汪……汪……(老姐再不给我改名字,我就死给你看……)

“小胖憨儿,过来给你吃鱼丸!”

 “汪、汪、汪,老姐等我。”

 最终还是被鱼丸打败了,内心挣扎可是双腿还是拖着一身肥膘向鱼丸飘去,其实我心里在滴血,你们相信吗?有老姐的日子很快乐,有鱼丸的日子更快乐,狗生短暂,我终于不再和老姐再提改名字的事了,因为我害怕照这样下去我的称号只剩下“胖儿”了。

 年很快就过去了,阳春三月的春风吹得我睡意浓浓,老姐每天抱着个日记本,有事没事写点,她说她生在90年代却喜欢80年代的事还留着00年代的心态,所以她更喜欢写点东西给自己看。我看她是人格太分裂。这几天天气好的不得了,叫人直脱外衣,叫狗直掉狗毛,老姐说她喜欢这种春天的晴天,阳光充足却不会晒得人钻到屋子里,春风狂野可不会刮得人混乱。老姐提议晚上跑去西地看日落,我只能无条件答应。

 太阳慢慢变得暗淡,一点一点西下,老姐拿着相机就一路向西地狂跑,我都追不上她,真怀疑她上辈子是啥托生的。我们一路狂奔,穿过村中央的幼儿园,穿过大街上聚集的人群,穿过路边高高的杨树林,掠过一路的田野,伴着路边开放的野花……终于在夕阳西下之时,我们气喘吁吁看到一颗红红的鱼丸挂在树梢上。

 “小憨,看!那就是日落,好看不好看?”

“老姐,那东西能吃吗?要是能吃你能摘下来吗?”

“小憨,你说太阳为什么要落山呢?落了山为什么天就黑了?天黑了为什么我却睡不着了呢?”

 “老姐你想说啥?”

“小憨你说远方的远方会不会也有像我们这样出来看日落的呢?那边的天空也会这样霞光满天吗?”

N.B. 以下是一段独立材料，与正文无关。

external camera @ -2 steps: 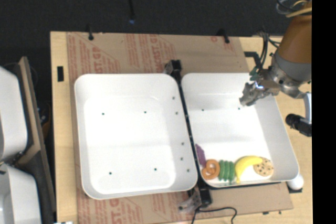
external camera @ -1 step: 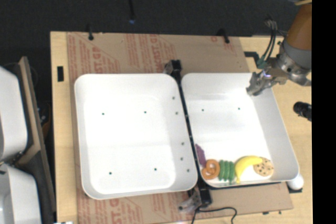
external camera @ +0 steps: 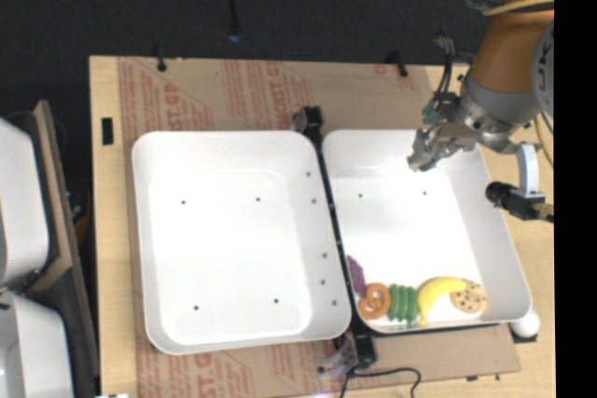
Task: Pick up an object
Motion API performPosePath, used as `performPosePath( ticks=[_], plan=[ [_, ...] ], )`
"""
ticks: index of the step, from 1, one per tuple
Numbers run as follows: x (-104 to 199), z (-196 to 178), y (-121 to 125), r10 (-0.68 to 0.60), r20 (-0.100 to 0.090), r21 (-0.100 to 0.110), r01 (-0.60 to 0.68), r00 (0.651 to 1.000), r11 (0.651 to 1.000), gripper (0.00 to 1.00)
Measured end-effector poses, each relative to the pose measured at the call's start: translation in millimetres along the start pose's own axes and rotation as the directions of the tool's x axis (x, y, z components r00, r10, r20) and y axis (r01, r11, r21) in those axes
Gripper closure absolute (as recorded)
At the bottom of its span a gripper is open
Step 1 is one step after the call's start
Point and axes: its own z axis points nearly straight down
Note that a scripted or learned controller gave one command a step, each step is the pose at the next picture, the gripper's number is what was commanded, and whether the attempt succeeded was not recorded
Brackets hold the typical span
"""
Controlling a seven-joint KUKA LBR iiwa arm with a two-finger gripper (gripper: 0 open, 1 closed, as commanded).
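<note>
On the bench liner (external camera: 233, 98), red print, possibly unreadable.

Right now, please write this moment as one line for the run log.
arm: over right bin far end | gripper: nothing seen held | toys: banana, cookie, orange ring, green piece at near edge | pick: not done

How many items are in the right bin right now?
5, all along the near edge of the right bin: purple piece, orange ring, green piece, banana, cookie. They are packed close, so something could be hidden.
</note>
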Motion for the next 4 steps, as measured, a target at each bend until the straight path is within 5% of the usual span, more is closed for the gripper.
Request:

“鱼丸是我的,谁也不能给我抢,老姐告诉我还有谁在盯着我的鱼丸,我跟她拼了!”

“哈哈,小憨没人敢跟你抢鱼丸,等我走了,鱼丸都是你的了。”

  “什么?老姐你要走?去哪里?”鱼丸只剩下一半了,估计是被那边的狗吃掉了一半。

     “我要去该去的地方,不过我会回来的!”

 鱼丸一点点的少,终于一点也没给我留下,我恨坏了那边的狗子。老姐看着远边的天空,眼里说不出是留恋还是思念。身后是大片的麦田,空中还剩了点鱼汤,我和老姐喝着喝着就醉了。

 老姐最近写日记越来越频繁了,写的时间也越来越长。我趴在离她不远的地方,仔细看看原来老姐长得还可以,阳光穿过她的头发,斑斑驳驳的照在她因过年而有些胖胖的脸上,心想这才叫憨,哈哈,心里笑到不行。突然老姐朝我这边看了看,难道被她看穿了?我心里正嘀咕着,于是怯怯的走到她身边,没想到她竟冲我笑笑。这一笑,笑的我心里彻底没底了,这是好笑还是坏笑?难道要给我点color see?难道这是暴风雨前的宁静?老姐你这到底啥意思?我琢磨到半夜还是不能安心入睡,怕这一睡就见不到明天的鱼丸了。我蹑手蹑脚的爬了起来,偷偷溜进老姐的小屋里,把它的日记本刁出来。上面写道:

 又到离开的时候了,原来一直想逃离的地方现在发现却是那么的熟悉,熟悉的身影,熟悉的声音,熟悉的小树,熟悉的桌椅……因为熟悉我才不想分离。太阳温情的抚摸着这个小村庄,每家每户都有着一份甜蜜,有时候成熟总在不知不觉,远了想靠近,近了又畏惧,可能这就是成长的苦涩吧!你看,小憨又趴在那边睡了,它是多么的无忧无虑呀,我不在的日子里,你该会有什么样的故事呢,你会不会学会自己找骨头,会不会勾搭邻居家的小母狗?想着想着小憨竟朝我走了过来,舔着我鞋上的毛毛,你是不是知道我要走了呢?看完老姐的日记,要死了!竟然伤感起来。我躺在狗窝里哭着大喊:“我是奥特曼打小怪兽,我是三打白骨精,我是奥特曼打小怪兽,我是三打白骨精,我不叫憨憨,我是奥特曼打白骨精,我是奥特曼打白骨精……我是……我是……死老姐,你不要走……”

 清晨,冬日的阳光照进狗窝,似醒非醒中我听到老姐拖箱子的声音,车响了,一溜烟的声音就没了,我躺在狗窝里抽搐着害怕发出声响,只愿她记住我最快乐的模样。“我叫小憨,老姐给起的名字!”